*THE TASK*: Please reproduce the data below exactly, from the first line through the line containing "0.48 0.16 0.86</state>", and leave every later line out.

*DATA SECTION*:
※ ※ ※
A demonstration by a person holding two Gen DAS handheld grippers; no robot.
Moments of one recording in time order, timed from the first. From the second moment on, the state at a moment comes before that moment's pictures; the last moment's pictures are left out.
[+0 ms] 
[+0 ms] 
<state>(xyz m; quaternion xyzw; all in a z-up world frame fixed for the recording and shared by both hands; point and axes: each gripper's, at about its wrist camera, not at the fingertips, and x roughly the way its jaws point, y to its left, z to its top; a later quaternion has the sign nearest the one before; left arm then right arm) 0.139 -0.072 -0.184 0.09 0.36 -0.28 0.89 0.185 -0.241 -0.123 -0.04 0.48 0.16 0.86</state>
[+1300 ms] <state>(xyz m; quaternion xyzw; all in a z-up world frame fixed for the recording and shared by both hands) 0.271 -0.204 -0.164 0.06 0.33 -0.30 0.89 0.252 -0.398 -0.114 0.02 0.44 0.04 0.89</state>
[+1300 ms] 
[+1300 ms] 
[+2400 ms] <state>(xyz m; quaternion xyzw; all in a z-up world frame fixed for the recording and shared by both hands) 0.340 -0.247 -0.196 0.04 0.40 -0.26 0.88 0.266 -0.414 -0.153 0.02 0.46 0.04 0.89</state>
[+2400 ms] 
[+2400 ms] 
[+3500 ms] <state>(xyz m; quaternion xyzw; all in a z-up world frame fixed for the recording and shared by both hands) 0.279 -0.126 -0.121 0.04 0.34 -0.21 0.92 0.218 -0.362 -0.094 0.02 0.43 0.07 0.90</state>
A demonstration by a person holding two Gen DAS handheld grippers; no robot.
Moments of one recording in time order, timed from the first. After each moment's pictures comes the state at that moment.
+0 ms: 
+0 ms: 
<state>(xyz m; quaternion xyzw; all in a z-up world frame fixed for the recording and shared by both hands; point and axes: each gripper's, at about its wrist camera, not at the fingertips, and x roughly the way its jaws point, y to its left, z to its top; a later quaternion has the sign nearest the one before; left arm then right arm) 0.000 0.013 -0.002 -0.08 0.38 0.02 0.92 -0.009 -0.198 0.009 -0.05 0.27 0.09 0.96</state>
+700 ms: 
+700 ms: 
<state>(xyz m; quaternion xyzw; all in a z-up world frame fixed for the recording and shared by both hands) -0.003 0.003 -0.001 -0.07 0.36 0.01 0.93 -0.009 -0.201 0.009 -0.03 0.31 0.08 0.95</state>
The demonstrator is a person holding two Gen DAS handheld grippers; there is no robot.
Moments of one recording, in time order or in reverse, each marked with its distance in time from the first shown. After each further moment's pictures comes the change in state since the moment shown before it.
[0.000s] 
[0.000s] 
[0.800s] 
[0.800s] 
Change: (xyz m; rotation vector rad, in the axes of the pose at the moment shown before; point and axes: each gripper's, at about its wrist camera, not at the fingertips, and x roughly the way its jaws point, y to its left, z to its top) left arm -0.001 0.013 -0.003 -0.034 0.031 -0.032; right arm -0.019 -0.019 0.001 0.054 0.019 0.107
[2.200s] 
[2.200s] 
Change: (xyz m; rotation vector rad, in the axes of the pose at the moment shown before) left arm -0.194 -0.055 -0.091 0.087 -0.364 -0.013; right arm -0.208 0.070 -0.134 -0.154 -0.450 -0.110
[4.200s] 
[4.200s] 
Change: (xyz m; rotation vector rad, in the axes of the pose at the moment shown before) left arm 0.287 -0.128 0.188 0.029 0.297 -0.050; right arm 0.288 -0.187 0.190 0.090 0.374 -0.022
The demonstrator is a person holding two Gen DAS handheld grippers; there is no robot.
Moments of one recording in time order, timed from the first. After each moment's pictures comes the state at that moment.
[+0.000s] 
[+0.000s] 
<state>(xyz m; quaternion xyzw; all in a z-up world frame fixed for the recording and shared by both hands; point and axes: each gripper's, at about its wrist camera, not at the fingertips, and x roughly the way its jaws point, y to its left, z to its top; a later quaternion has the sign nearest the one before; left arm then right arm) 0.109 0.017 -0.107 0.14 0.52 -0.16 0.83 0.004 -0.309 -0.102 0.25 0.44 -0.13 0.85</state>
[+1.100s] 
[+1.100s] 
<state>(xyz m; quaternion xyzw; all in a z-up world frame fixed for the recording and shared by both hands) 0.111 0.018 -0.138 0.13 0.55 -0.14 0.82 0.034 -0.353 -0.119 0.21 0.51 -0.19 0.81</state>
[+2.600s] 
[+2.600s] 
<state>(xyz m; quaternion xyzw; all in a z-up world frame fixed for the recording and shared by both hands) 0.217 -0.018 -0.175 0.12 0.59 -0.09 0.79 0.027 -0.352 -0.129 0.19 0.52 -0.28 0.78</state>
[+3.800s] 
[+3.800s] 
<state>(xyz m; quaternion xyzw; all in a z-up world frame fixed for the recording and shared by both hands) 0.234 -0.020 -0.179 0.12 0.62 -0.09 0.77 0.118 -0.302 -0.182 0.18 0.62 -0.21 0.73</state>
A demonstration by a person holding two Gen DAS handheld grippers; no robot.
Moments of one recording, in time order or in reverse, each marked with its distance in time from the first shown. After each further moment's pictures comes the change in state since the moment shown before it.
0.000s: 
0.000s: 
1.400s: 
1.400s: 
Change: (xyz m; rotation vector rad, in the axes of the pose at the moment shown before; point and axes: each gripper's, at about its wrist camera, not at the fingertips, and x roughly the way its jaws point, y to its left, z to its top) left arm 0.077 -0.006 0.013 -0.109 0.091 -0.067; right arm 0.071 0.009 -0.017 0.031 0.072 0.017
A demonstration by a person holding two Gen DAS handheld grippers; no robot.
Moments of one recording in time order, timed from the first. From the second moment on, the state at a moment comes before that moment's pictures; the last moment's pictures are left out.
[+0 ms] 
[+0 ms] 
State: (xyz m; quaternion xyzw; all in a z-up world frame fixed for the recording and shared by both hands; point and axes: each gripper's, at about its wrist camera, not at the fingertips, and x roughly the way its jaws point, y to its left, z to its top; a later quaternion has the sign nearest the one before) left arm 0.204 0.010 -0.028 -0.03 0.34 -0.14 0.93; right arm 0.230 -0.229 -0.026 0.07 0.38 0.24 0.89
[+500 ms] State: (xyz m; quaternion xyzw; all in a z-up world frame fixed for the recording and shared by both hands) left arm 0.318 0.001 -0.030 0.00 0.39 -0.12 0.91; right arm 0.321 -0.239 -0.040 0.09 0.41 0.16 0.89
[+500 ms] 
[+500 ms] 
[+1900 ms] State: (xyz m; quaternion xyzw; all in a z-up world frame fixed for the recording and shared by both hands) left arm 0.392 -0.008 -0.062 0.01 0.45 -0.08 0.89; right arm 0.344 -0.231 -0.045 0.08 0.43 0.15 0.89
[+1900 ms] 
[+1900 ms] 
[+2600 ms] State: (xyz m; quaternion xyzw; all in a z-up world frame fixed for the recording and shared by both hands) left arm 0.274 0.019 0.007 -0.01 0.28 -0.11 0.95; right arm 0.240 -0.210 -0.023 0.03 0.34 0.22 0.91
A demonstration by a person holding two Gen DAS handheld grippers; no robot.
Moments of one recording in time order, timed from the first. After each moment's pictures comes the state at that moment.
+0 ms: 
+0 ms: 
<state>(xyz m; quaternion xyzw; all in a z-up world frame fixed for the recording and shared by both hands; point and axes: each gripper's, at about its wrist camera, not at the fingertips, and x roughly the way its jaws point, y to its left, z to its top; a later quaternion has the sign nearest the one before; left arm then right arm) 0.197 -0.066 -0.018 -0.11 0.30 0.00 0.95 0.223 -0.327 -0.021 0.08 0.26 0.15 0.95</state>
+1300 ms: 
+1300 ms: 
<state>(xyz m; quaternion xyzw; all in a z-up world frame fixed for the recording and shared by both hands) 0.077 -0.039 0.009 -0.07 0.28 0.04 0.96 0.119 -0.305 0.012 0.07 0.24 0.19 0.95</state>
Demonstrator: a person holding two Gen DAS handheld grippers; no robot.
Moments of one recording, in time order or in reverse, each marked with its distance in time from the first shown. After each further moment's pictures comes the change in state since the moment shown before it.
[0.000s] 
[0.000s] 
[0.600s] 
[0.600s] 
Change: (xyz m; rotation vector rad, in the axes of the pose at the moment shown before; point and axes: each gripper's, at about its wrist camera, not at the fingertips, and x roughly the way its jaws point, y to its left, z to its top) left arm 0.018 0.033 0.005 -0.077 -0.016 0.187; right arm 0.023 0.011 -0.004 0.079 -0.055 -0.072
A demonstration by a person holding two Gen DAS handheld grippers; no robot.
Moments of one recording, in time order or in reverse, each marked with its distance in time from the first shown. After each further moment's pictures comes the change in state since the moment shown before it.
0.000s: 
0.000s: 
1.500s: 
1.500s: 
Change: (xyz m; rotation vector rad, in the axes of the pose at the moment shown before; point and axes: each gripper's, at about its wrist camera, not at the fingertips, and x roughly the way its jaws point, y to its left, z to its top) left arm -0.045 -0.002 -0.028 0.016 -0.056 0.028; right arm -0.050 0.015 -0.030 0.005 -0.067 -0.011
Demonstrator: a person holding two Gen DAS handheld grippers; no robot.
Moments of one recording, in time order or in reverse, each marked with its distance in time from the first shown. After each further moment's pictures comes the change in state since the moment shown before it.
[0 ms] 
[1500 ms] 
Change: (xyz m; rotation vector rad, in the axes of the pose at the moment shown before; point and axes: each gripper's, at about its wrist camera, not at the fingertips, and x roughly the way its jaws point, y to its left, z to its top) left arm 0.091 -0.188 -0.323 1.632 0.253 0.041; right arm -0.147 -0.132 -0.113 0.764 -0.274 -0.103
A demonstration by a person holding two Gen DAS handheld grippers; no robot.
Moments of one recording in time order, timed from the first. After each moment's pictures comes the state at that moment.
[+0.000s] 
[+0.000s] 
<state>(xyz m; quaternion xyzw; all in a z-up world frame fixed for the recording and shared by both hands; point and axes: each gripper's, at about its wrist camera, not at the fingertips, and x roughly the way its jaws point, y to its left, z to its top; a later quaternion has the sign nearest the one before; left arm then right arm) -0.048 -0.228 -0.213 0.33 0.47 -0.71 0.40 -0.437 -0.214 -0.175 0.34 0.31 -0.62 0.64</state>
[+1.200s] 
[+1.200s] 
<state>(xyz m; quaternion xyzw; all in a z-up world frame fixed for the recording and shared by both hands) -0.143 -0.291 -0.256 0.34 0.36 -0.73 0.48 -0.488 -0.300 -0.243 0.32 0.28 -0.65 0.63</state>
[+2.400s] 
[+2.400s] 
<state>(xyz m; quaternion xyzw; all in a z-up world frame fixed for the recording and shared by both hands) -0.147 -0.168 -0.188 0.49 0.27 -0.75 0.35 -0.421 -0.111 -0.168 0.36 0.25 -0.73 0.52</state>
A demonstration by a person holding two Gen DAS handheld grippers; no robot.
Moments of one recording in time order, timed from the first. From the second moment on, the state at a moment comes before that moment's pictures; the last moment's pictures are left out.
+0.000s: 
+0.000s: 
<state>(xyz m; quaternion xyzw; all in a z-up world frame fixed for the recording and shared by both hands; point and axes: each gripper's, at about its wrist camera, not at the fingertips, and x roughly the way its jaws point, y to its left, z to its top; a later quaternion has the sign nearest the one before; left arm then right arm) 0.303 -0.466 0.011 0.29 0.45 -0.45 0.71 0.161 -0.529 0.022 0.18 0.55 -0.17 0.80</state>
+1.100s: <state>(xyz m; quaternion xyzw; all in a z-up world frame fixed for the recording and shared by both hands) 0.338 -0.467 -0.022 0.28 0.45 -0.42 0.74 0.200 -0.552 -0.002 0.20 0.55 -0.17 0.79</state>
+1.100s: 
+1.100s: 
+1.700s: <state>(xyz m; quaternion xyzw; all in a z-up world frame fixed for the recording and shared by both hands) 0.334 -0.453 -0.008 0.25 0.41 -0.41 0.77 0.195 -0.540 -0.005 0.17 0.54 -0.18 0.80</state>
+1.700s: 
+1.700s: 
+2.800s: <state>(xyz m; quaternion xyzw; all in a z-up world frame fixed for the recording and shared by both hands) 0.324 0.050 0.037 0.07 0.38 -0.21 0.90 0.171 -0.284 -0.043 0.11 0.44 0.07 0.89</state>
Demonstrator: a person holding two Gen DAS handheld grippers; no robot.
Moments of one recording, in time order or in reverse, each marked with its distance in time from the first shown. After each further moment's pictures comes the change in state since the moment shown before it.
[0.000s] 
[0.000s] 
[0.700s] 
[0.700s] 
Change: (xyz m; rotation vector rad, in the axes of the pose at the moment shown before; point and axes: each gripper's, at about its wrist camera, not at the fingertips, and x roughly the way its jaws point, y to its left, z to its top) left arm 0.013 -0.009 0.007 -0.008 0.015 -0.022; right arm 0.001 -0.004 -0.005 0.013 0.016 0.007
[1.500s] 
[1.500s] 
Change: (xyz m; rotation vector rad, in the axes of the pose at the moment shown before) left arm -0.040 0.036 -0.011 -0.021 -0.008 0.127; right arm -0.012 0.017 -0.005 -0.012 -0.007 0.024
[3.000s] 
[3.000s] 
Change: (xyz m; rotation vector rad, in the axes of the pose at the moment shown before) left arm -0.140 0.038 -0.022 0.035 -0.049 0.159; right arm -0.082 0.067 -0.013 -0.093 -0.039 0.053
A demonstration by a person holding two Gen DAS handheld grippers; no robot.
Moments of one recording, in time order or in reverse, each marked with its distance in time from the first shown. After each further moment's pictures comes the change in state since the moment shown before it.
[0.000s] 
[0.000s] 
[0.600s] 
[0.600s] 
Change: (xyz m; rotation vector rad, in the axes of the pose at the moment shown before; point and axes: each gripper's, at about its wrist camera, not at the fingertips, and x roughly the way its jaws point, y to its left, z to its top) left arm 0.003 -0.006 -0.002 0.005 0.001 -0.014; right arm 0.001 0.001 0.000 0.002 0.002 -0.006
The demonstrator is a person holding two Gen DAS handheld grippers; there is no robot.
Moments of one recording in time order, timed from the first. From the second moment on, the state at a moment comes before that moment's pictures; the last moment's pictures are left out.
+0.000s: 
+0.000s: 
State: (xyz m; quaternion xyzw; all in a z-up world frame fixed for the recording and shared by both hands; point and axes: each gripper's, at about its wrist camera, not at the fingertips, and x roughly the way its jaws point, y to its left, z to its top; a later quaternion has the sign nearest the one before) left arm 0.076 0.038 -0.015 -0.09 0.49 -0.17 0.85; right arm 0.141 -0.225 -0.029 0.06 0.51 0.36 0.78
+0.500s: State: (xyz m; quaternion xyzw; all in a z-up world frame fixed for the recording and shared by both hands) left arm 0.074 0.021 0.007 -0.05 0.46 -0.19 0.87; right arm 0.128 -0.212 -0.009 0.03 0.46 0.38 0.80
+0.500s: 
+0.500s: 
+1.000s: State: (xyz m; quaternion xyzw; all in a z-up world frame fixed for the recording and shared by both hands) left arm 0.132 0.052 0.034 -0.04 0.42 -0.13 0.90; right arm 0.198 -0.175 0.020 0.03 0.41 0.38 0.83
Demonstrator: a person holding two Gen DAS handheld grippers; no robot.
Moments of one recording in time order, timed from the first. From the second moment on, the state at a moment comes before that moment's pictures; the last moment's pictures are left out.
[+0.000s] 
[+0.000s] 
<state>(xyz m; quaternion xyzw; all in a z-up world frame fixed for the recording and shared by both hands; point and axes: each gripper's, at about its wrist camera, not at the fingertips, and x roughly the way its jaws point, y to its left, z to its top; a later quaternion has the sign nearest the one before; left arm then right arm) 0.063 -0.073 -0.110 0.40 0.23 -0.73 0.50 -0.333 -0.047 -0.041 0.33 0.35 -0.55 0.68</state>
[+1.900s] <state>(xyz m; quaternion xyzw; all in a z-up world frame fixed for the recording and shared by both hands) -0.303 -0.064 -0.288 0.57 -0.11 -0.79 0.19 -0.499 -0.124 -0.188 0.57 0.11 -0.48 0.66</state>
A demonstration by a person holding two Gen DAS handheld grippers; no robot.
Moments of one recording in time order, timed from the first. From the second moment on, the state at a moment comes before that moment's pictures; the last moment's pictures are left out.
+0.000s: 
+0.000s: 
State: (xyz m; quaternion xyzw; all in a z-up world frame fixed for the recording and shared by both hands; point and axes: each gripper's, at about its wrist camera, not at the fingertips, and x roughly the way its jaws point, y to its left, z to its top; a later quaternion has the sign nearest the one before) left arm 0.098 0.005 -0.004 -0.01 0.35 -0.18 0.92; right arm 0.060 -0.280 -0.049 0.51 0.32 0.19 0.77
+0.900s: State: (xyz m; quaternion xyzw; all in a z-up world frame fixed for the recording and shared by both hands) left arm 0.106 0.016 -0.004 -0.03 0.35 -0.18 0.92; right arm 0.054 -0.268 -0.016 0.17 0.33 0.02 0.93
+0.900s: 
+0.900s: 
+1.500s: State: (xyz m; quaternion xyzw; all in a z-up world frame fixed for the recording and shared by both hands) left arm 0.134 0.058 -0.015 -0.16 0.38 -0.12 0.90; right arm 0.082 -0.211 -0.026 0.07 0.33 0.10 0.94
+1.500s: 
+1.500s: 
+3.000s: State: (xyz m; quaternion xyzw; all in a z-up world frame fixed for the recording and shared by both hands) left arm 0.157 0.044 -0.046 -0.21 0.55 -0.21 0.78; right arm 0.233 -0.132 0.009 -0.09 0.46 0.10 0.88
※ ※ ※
*RESPONSE AREA*:
A demonstration by a person holding two Gen DAS handheld grippers; no robot.
Moments of one recording in time order, timed from the first. From the second moment on, the state at a moment comes before that moment's pictures; the last moment's pictures are left out.
[+0 ms] 
[+0 ms] 
<state>(xyz m; quaternion xyzw; all in a z-up world frame fixed for the recording and shared by both hands; point and axes: each gripper's, at about its wrist camera, not at the fingertips, and x roughly the way its jaws point, y to its left, z to its top; a later quaternion has the sign nearest the one before; left arm then right arm) 0.139 -0.072 -0.184 0.09 0.36 -0.28 0.89 0.185 -0.241 -0.123 -0.04 0.48 0.16 0.86</state>

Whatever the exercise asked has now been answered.